» **Problem statement**:
The required output is a number: how many lines of the data below include the string "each".

» **Material shown**:

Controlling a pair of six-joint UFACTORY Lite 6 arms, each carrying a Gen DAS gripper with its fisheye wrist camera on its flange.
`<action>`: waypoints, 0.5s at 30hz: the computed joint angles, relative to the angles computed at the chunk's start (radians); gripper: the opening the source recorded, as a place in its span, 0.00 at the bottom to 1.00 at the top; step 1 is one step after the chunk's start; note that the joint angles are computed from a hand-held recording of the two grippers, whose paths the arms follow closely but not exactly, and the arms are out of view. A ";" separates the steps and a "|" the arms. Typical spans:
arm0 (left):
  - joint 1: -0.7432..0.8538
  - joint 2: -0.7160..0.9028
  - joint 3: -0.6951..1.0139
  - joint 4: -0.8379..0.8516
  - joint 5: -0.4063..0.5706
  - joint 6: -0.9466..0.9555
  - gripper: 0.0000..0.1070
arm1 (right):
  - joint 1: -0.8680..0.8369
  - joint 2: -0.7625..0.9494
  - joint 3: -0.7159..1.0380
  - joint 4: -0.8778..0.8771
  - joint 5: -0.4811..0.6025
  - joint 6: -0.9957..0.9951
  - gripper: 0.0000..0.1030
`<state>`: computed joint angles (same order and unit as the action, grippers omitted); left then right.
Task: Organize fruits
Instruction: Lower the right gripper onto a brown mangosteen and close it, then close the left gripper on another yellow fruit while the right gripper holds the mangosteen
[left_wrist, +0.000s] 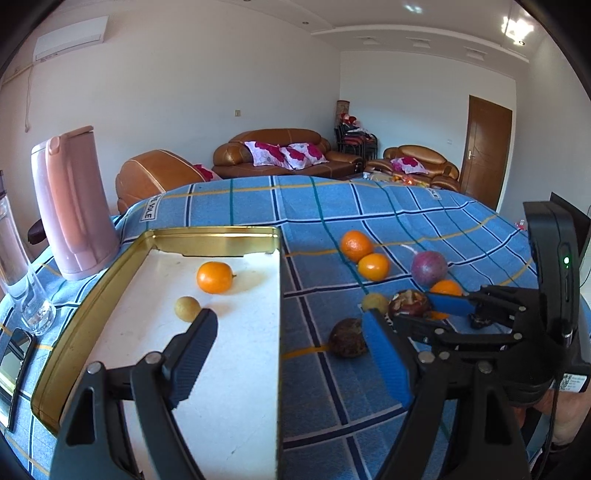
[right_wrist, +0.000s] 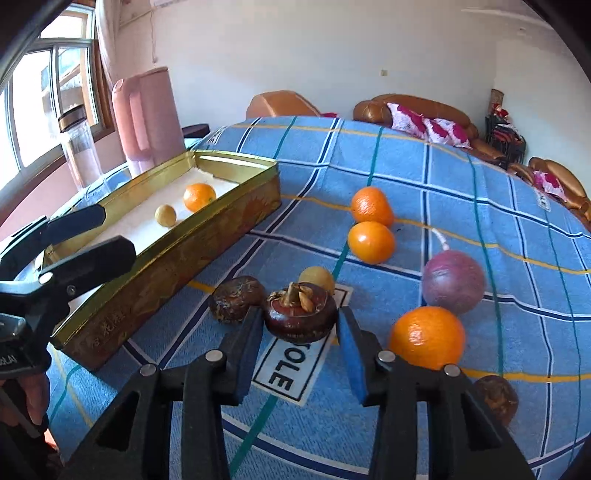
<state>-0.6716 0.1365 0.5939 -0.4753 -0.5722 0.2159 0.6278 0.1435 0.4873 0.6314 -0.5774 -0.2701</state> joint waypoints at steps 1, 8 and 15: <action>-0.016 0.022 0.030 -0.029 0.008 0.031 0.78 | 0.004 -0.020 -0.019 0.049 -0.031 -0.030 0.42; -0.073 0.247 0.319 -0.098 0.157 0.133 0.60 | -0.080 -0.123 -0.119 0.096 -0.125 -0.028 0.42; -0.077 0.493 0.622 -0.172 0.342 0.222 0.41 | -0.183 -0.213 -0.197 -0.030 -0.123 0.089 0.42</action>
<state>-0.7487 0.6295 1.2158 -0.6472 -0.2307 0.4382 0.4453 -0.0698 0.2906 0.6010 -0.7008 -0.1814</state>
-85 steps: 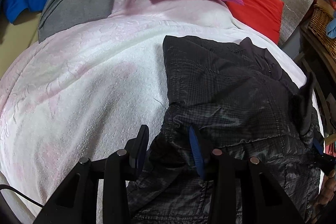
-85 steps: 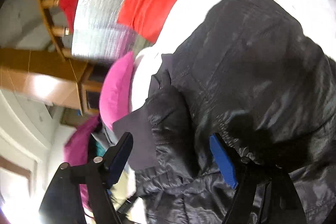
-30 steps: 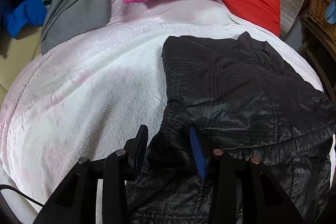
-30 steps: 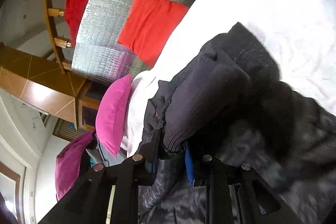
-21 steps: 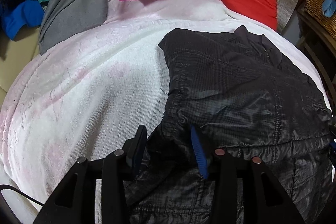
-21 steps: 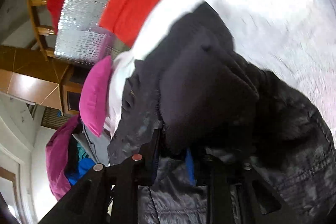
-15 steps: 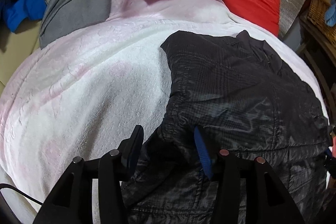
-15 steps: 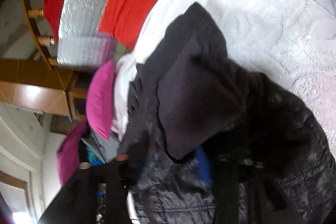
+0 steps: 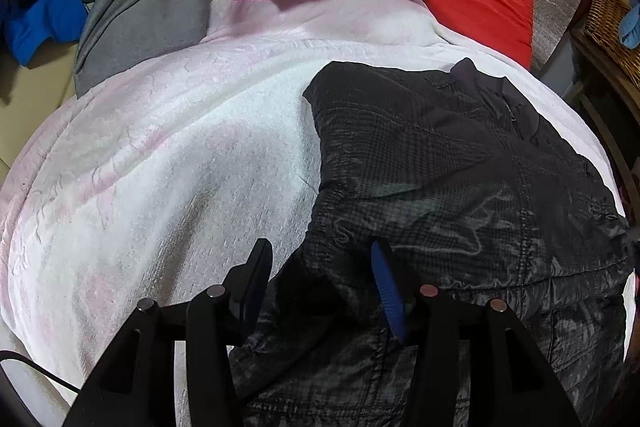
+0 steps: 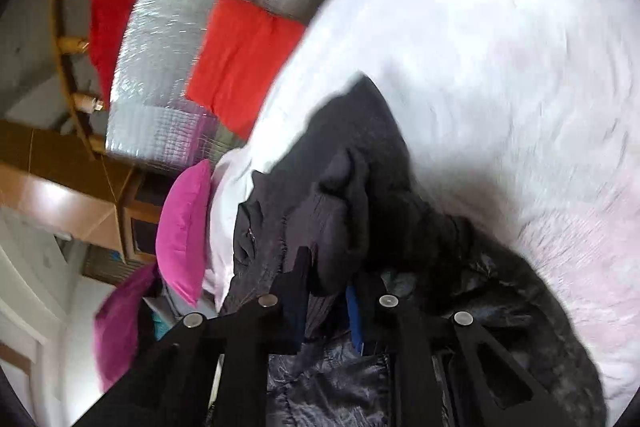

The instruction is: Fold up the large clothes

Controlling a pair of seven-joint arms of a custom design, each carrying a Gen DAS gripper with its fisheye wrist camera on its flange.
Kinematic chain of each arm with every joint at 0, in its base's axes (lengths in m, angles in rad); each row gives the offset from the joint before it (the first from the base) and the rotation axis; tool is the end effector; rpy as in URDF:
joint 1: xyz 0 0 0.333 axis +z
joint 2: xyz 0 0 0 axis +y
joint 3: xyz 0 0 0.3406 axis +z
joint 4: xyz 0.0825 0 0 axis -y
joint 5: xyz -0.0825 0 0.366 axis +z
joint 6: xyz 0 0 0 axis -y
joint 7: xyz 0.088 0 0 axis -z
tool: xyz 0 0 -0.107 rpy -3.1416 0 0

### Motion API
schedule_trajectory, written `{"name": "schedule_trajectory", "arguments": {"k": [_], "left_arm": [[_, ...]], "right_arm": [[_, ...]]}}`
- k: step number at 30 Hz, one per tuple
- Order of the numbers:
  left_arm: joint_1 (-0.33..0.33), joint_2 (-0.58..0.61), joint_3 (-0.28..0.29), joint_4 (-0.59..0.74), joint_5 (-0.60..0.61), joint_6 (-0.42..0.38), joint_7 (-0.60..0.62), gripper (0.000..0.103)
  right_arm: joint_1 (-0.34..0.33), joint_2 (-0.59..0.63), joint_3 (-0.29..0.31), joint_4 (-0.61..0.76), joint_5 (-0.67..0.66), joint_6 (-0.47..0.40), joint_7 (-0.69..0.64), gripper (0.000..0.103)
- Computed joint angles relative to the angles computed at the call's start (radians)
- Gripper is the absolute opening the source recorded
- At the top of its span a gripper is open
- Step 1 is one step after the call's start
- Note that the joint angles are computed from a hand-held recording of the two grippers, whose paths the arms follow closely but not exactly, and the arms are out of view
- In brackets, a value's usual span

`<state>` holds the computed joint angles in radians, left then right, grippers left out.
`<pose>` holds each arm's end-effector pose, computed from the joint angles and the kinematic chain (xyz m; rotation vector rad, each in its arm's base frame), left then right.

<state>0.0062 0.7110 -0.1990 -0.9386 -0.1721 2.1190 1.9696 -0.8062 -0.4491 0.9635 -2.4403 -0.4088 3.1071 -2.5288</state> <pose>0.7756 -0.0940 0.5427 -1.5033 2.4178 -0.7625 0.4579 0.1573 0.5200 -0.0895 2.1579 -0.2371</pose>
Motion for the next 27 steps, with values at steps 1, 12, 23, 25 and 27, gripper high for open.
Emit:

» **Completed exercise**:
4